David Boyle: Off to see the euro wizard?
From the alternative Mansion House Speech given by the economist at a meeting in Fleet Street, London
I want to talk about the euro, but most of all about the Yellow Brick Road, the one that Dorothy walked along with the Tin Man, the Cowardly Lion and the Scarecrow.
The Wizard of Oz was a coded diatribe against the gold standard. Oz is, of course, the way we designate weight in gold. You may remember that Dorothy sets out on the Yellow Brick Road wearing the Witch of the East's magic silver shoes – changed to red in the Judy Garland film. And we all know that the Wonderful Wizard, the personification of the gold standard, is revealed as a fraud, hiding behind a curtain, desperately twiddling with levers.
Keynes called gold a "barbarous relic", but we are as much in thrall to the gold mind-set as ever. Now, the euro isn't the gold standard, but it sometimes sounds like it. It's about stability of value, strong money. It makes the same mistake as the Wizard of Oz – it believes in objective values, and these values can be reflected everywhere the currency circulates.

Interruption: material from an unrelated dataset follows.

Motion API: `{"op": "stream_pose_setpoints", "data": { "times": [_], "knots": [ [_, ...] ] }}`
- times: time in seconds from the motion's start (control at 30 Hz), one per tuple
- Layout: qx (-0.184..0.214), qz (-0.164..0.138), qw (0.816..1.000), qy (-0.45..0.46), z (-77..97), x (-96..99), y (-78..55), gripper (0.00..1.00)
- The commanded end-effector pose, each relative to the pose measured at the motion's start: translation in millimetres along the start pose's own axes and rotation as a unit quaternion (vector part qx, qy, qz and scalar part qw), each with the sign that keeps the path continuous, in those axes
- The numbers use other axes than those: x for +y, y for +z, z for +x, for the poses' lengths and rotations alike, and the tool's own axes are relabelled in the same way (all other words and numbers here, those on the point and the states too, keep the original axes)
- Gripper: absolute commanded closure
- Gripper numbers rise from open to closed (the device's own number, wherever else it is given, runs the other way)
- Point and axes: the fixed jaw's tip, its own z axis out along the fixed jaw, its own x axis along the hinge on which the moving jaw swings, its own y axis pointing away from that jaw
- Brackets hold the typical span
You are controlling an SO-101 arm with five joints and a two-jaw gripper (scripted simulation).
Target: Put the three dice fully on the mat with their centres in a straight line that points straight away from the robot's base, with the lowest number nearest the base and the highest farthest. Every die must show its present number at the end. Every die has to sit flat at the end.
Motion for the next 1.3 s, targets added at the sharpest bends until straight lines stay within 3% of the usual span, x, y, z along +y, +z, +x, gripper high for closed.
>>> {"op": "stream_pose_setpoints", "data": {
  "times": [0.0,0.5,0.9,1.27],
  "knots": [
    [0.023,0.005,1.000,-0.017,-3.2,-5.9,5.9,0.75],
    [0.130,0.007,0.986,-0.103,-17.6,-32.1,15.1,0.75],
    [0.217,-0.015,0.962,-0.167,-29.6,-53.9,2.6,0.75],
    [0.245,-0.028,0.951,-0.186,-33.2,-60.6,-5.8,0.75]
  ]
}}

I am not a Europhobe, but there is a fundamental problem at the heart of the euro. The problem is that big single currencies , the pound, the dollar or the euro, are gold-standard thinking. They condemn us to walk around, like the people in the Emerald City, wearing tinted glasses which can only recognise what the City and Wall Street says is important. If you only measure GDP, then the environment, human dignity, community, family all in the end get driven out. That's what faulty measuring rods do, and currencies are measuring rods.